* Work order *
Which lines hold the word "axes"? Copy each of them from the material.

* Supplied information *
────────────────────
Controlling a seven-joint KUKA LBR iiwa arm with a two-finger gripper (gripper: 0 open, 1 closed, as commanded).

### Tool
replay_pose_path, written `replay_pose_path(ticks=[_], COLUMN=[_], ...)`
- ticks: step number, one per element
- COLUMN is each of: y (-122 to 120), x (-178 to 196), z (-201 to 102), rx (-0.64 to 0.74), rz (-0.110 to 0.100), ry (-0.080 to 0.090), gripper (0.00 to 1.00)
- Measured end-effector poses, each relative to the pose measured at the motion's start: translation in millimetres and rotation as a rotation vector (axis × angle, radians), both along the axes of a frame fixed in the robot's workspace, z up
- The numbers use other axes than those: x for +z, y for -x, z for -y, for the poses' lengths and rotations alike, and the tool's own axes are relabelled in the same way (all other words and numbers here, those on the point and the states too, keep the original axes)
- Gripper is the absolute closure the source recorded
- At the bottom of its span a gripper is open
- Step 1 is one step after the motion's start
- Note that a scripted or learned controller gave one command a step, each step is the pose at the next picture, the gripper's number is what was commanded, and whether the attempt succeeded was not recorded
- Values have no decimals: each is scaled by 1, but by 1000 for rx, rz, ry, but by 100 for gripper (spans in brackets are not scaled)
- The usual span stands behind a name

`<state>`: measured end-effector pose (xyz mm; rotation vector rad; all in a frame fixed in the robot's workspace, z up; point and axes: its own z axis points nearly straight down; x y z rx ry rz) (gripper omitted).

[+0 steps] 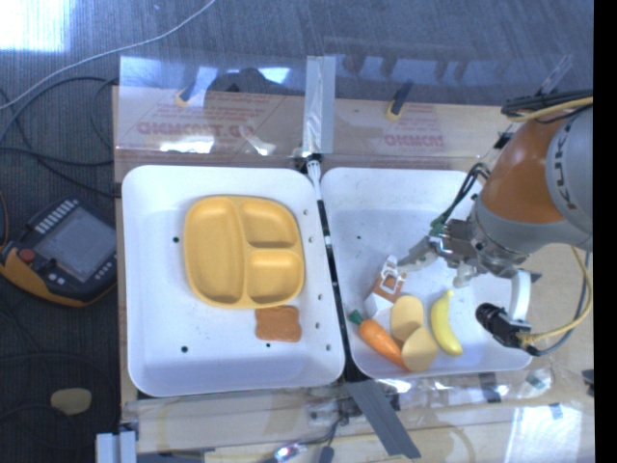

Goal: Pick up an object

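Arm: mine reaches in from 3 o'clock, its orange band above the right bin, wrist low over that bin's middle.
Tool: my tool hangs above the bin floor at about the bin's centre; whether it is released or clenched I cannot tell from this slant, and nothing shows grasped in it.
Candidate items, right bin: a banana at 5 o'clock of the tool; two pale potato-like pieces touching each other just beside the banana; a carrot at 7 o'clock, against those pieces; a small white and orange carton at 8 o'clock, nearest the tool.
Left bin: a yellow divided tray at its centre; a brown toast-like piece at the tray's 5 o'clock, just beside its rim.
Surface: carries both bins side by side.
Step in hand, my judgement: approach, no item yet taken.
Method, my judgement: pick one item that stands apart, the carton or the banana's free outer side; come straight down over its middle, span its narrow axis, and avoid nudging the packed cluster.
Risk, my judgement: the carrot and pale pieces touch, so a descent there may wedge or scatter them.
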<state>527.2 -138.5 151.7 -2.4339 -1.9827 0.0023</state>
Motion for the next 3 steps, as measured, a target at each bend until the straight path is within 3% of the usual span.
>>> replay_pose_path(ticks=[1, 2, 3], y=[30, 30, 5], x=[-59, -51, 64], z=[38, 37, -4], rx=[129, 130, 134], rz=[23, 22, 1], ry=[10, 8, 2], gripper=[0, 100, 100])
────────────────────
* Solution below *
- Measured end-effector poses, each relative to the pose measured at the motion's start: translation in millimetres and rotation as a rotation vector (axis × angle, radians), both along the axes of a frame fixed in the robot's workspace, z up
- The numbers use other axes than those: x for +z, y for -x, z for -y, for the poses' lengths and rotations alike, and the tool's own axes are relabelled in the same way (all other words and numbers here, those on the point and the states too, keep the original axes)
`<state>`: measured end-effector pose (xyz mm; rotation vector rad; all in a frame fixed in the robot's workspace, z up; point and axes: its own z axis points nearly straight down; x y z rx ry rz) (gripper omitted).

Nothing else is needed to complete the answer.